Five Reasons Why Parents Should Encourage Kids Who are Struggling with Writing to Try Dictation

struggling with writing

James liked going to school when he was younger. He was a capable student in elementary school, although his teachers observed that he was sometimes struggling with writing assignments. His parents noted that it took him much longer to complete his homework than it had taken his sister when she was that age. But James did not complain. He worked hard and kept up with his school work. However, writing assignments became more demanding once he entered middle school. His written work became noticeably shorter and less detailed than that of his peers. James’s parents and teachers reported that he was increasingly frustrated with school, particularly with longer writing assignments and tasks that required that he organize his work. He understood what he needed to do with his written work but could not get his ideas onto paper. Perhaps most importantly, James began not to like going to school and often complained of stomachaches in the morning before school. He seemed to have lost the work ethic he had had in elementary school.

Success at school requires many skills. Kids with learning, attention, and executive-functioning difficulties tend to struggle in middle and high school, when writing and organizational skills become paramount. But even kids without any diagnosable learning disability are likely to find writing to be difficult. A study by the National Assessment of Educational Progress indicated that only 28% of fourth grade, 31% of eighth grade, and 24% of twelfth grade students were proficient in writing. Writing is a multifaceted process that involves word-finding skills; an understanding of sentence construction, organization, task persistence, and time management;  knowledge of the topic one is writing about; and capacities for expressive language. Doing all of these tasks at once can be overwhelming, and other factors such as proficiency in spelling, handwriting, typing, and getting one’s thoughts onto paper can hamper students’ abilities to complete writing assignments.

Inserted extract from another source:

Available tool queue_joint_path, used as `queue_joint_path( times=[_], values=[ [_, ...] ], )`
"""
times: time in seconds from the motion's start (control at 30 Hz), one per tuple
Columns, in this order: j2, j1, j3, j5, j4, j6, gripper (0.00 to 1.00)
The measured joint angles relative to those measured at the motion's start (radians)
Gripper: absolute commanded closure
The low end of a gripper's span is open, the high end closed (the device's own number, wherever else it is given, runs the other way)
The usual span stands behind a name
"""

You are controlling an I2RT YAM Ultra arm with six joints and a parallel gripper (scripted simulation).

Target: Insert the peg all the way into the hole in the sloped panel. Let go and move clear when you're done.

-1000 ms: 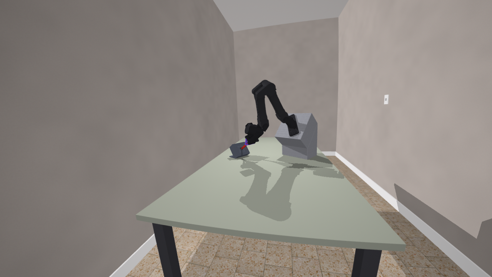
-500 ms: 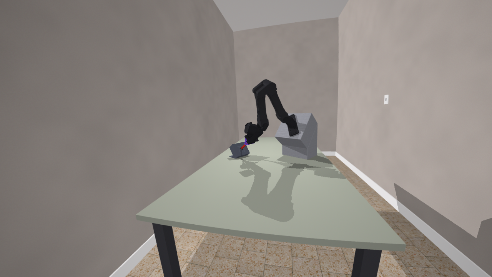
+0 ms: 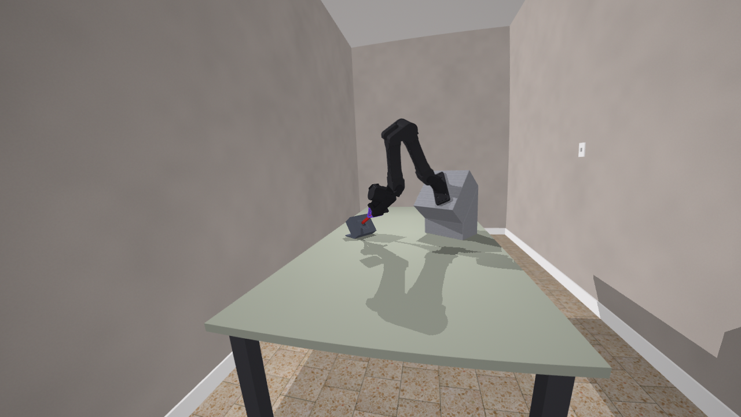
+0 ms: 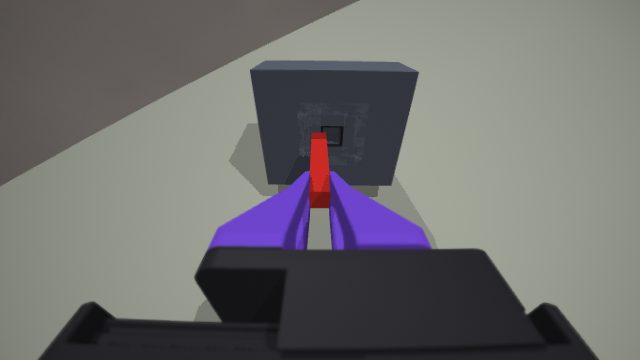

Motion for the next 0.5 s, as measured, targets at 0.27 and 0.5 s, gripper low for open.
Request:
queue_joint_path(
  times=[0.27,0.5],
  values=[
    [-0.035,0.014,-0.021,0.012,-0.006,0.006,1.00],
    [-0.048,0.021,-0.034,0.018,-0.012,0.010,1.00]
  ],
)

Fortunately, there are many apps and technologies that can assist students with writing tasks. Tools such as spell checkers and word processing programs are now the norm. Graphic organizers are also widely used in constructing written assignments. Mastery of typing skills can make an enormous difference for students who have slow or sloppy handwriting. 

Dictation is one of the most powerful tools to help students improve when they are struggling with writing skills and reduce the frustration that many kids have with getting their thoughts onto paper. At the very least, kids who use dictation for idea generation can do it quickly and in a form that allows for simple organization. Obviously kids who master dictation can also use it for longer writing assignments, but it may be additionally helpful in several other academic areas, as well.

Here are five reasons why parents should encourage kids who are struggling with writing to try dictation:

  1. It’s easy to learn the basics. Dictation can help with organization even if children use it just to make to-do lists. 
  2. It’s more fun than writing. Part of the interest with dictation for kids is that it gives them a reason to use (or own) a cell phone.
  3. Once you get the hang of it, dictation is a really fast way to create a written draft
  4. You can dictate virtually anywhere. Most dictation programs require an Internet connection, but if it’s on a smartphone, you’ve got it.